### PROBLEM DESCRIPTION
Which lines in the data below contain the string "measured"? Show each one.

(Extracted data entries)
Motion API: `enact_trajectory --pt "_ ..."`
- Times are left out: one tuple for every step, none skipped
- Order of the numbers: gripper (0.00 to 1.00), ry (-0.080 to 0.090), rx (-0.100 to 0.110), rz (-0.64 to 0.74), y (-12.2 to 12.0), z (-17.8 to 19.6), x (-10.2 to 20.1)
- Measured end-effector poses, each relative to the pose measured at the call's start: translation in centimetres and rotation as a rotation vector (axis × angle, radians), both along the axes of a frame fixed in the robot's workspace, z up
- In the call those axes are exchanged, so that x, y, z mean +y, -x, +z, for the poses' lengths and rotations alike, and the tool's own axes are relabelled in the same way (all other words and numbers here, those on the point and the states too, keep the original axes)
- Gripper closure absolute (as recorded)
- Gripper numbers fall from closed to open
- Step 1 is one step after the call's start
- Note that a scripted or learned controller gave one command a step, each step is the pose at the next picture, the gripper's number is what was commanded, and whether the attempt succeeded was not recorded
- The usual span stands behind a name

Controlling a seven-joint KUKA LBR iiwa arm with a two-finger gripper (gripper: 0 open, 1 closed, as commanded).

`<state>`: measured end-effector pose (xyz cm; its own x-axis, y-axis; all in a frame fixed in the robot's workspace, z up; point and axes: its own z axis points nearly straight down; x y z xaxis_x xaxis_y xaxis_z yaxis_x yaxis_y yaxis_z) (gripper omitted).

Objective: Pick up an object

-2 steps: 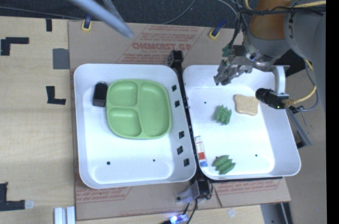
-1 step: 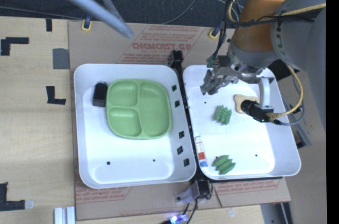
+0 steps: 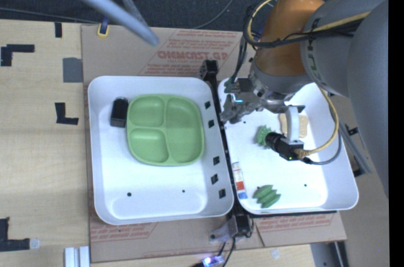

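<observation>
**A:** What lies nearest us in the right bin [image 3: 334, 199]?

**B:** A green pod [image 3: 266, 195] by the near rim, well apart from the end effector [image 3: 235, 109] and on our side of it. It looks light and a little soft, so I'd take it across its narrow middle.

**A:** And the small striped packet [image 3: 238, 177]?

**B:** That's straight toward us from the end effector, close to the dividing wall. It's flat and probably slippery, so I'd judge it a poor hold.

**A:** Anything closer in?

**B:** A leafy green piece [image 3: 262, 133] sits just beside the end effector, on the arm's side. It's light and likely squashy, so a gentle pinch on its bulk should do.

**A:** Is the end effector spread or pressed together?

**B:** I can't tell. It hangs low by that bin's left wall.

**A:** And beyond the wall?

**B:** In the left bin [image 3: 101, 133] there's a green divided plate [image 3: 165, 130], stiff and wide and best taken by its rim. A black block [image 3: 118, 112] lies just beside the plate's far edge.
</observation>
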<state>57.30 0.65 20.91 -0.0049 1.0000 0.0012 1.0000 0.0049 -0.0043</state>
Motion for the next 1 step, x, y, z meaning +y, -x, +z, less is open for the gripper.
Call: enact_trajectory --pt "1.00 -0.001 -0.001 0.002 2.64 0.84 5.08"
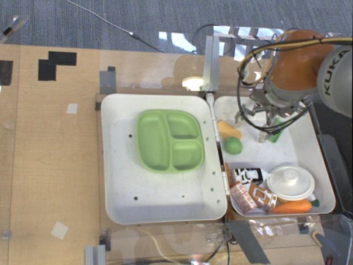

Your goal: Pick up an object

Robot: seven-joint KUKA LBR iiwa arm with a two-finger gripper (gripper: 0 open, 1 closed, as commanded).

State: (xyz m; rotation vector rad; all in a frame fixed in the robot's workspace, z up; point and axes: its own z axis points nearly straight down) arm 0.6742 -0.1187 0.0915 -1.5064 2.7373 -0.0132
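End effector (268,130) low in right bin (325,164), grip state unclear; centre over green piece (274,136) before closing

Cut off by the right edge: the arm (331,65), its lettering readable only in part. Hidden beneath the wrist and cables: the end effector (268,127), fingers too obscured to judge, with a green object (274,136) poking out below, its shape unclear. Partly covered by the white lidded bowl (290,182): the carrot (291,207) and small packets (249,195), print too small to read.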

### RESULT
- Measured end-effector poses, each relative to the pose measured at the call's start: translation in centimetres and rotation as a rotation vector (axis × angle, radians), both along the axes of a frame fixed in the robot's workspace, z up
`<state>`: measured end-effector pose (xyz cm; its own x-axis, y-axis; all in a frame fixed in the robot's workspace, z up; point and axes: its own z axis points nearly straight down; x y z xaxis_x xaxis_y xaxis_z yaxis_x yaxis_y yaxis_z) (gripper omitted).

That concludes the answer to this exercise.